MIT Neuroscientist Guilty Of Attempted Murder
Not often you see a headline like that.
Can you guess who she blames for the verdict?
A Pakistani neuroscientist was convicted on Wednesday of attempted murder for trying to kill American soldiers and F.B.I. agents in Afghanistan.
Federal prosecutors said the neuroscientist, Aafia Siddiqui, 37, grabbed an M4 rifle in a police station in the city of Ghazni, Afghanistan, on July 18, 2008, and fired on American officers and federal agents.
After slightly more than two days of deliberations, a jury in Federal District Court in Manhattan found her guilty.
As the jurors began leaving the courtroom, Ms.

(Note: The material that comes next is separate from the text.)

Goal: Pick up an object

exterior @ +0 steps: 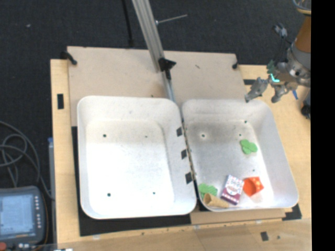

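Observation:
The right bin (272, 122) holds several small items. A green piece (248, 147) lies right of its middle. Along the near wall sit a red-orange block (253, 186), a purple and white packet (232, 189), a tan cone-shaped piece (214, 200) and another green piece (207, 190). My gripper (266, 92) hangs over the bin's far right corner, well away from all of them. Its two fingers are spread open with nothing between them.
The left bin (84, 140) lies beside the right one, sharing a middle edge. A slanted metal pole (149, 27) rises behind the bins. A screen device (18, 213) and cables sit at the bench's left.

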Action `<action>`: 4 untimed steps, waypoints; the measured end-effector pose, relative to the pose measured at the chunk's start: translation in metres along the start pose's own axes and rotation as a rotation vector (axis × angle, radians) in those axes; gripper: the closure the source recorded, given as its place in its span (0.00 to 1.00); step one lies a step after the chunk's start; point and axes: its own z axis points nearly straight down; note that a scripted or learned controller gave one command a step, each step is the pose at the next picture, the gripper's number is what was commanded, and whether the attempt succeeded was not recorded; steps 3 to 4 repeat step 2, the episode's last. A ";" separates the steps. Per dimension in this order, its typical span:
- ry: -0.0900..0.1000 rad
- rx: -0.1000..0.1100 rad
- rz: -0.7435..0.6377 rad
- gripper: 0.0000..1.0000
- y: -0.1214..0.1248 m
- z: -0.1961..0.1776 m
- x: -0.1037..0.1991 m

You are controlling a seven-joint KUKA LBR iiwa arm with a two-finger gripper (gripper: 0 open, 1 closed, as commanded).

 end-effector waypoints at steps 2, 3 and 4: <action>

Siddiqui, who studied at the Massachusetts Institute of Technology and Brandeis University, turned in her chair to face them.
“This is a verdict coming from Israel and not from America,” she said, holding her right index finger in the air. “That’s where the anger belongs. I can testify to this, and I have proof.”
Ms. Siddiqui was then led out of the courtroom while the judge and lawyers for both sides discussed a sentencing date.
Ms. Siddiqui peppered her trial with colorful outbursts that caused her to be removed from the courtroom on several occasions. Her competency — first to stand trial, and then to take the stand — were also major points of contention in the case.
But Ms. Siddiqui was allowed to testify last week, and she claimed that the prosecutors’ assertions that she fired a weapon at officers was “the biggest lie.”
The weapon was never in her hands, said Ms. Siddiqui, who explained that she was merely trying to escape from the station because she feared being tortured. She had been arrested the day before and was found to be carrying documents on how to make explosives and a list of New York targets, officials said.
We’re feeling kind of proud here in Boston.